Search

TB Screening: Using Low Entry Technology for Maximum Results

TB screening data is frequently captured via paper-based methods or a combination of paper-based and digital methods. This is less than ideal, as such methods for screening don’t provide real-time data or georeferencing - an absence that impacts negatively on the mapping and modelling of predictive AI systems. A digital capturing system needs to be:

  • Easy to use by people of all backgrounds;

  • Available to all healthcare workers at minimal cost and without the need for advanced devices;

  • Able to integrate smoothly with existing workflow;

  • Capable of complementing the existing data collection strategy rather than replacing it.

With this in mind, EPCON has developed a novel way of integrating WhatsApp - a fast, simple, secure and free messaging technology - into its state-of-the-art AI models for tracking TB hotspots in Nigeria.



The Better Solution

By incorporating Chatbot functionality into WhatsApp, EPCON is able to offer an excellent solution for the digital capturing of community TB screening data. WhatsApp is widely used across different regions, and most people are familiar with its function. The solution allows for live location coordinates to be captured during the screening process.


Even though a proprietary or open-source system might offer added functionality, WhatsApp was the better solution. Installing and learning the flow of a proprietary application is less convenient and potentially more complicated. WhatsApp offers very low barriers to entry - in terms of both using and downloading the application.

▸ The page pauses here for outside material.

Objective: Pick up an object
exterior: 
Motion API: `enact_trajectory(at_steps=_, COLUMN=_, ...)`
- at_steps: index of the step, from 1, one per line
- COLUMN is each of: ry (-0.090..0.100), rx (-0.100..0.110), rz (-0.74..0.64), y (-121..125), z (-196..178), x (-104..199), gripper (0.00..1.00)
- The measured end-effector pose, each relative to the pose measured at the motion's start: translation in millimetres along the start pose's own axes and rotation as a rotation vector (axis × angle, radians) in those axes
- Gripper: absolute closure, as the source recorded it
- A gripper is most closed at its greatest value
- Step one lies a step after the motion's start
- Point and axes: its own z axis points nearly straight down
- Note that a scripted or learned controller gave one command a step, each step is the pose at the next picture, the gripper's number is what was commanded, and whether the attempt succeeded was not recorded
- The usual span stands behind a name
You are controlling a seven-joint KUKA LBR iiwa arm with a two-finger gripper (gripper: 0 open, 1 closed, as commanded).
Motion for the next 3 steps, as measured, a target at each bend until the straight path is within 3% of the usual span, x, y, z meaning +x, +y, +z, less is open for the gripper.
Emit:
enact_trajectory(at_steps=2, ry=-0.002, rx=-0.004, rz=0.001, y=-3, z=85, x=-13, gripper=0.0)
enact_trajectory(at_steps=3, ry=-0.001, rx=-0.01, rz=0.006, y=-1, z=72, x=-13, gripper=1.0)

The WhatsApp Chatbot: What Can It Do?

The Chatbot functionality, which is integrated into WhatsApp, offers multiple advantages for healthcare workers, as well as EPCON.

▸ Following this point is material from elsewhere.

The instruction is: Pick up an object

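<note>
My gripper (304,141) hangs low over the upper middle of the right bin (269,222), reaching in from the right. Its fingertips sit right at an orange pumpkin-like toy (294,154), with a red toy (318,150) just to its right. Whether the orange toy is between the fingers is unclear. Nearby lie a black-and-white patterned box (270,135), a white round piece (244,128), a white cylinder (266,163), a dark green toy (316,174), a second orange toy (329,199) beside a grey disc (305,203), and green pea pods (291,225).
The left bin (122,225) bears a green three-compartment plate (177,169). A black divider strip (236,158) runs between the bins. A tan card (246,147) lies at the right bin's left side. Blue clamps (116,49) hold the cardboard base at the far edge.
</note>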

For healthcare workers, benefits include:

  • Receiving estimates of TB in a table or image from a requested area

  • Planning screening locations - healthcare workers can access the model’s predictions and the numbers anticipated for screening in an area of interest

  • Reporting key indicators - healthcare workers can report their activities during the day; the system pre populates the mandatory cascade reports and digitises the programmatic data


For EPCON, benefits include:

  • Sharing coordinates of screened locations - communities screened can be accurately georeferenced; the information is automatically captured in the weekly data sheet

  • Reporting findings from the screening activity - these findings, including people screened, presumptive TB cases, and more, will be automatically captured in the weekly Google sheet. This updates the predictive abilities of EPCON’s AI engine, which in turn assists with the location of TB hotspots and ‘missing’, or undiagnosed, TB cases


In resource-constrained settings with limited budgets, a low entry technology like WhatsApp offers a viable and creative solution to advance health technology and predictive modelling of high-risk neighbourhood disease hotspots.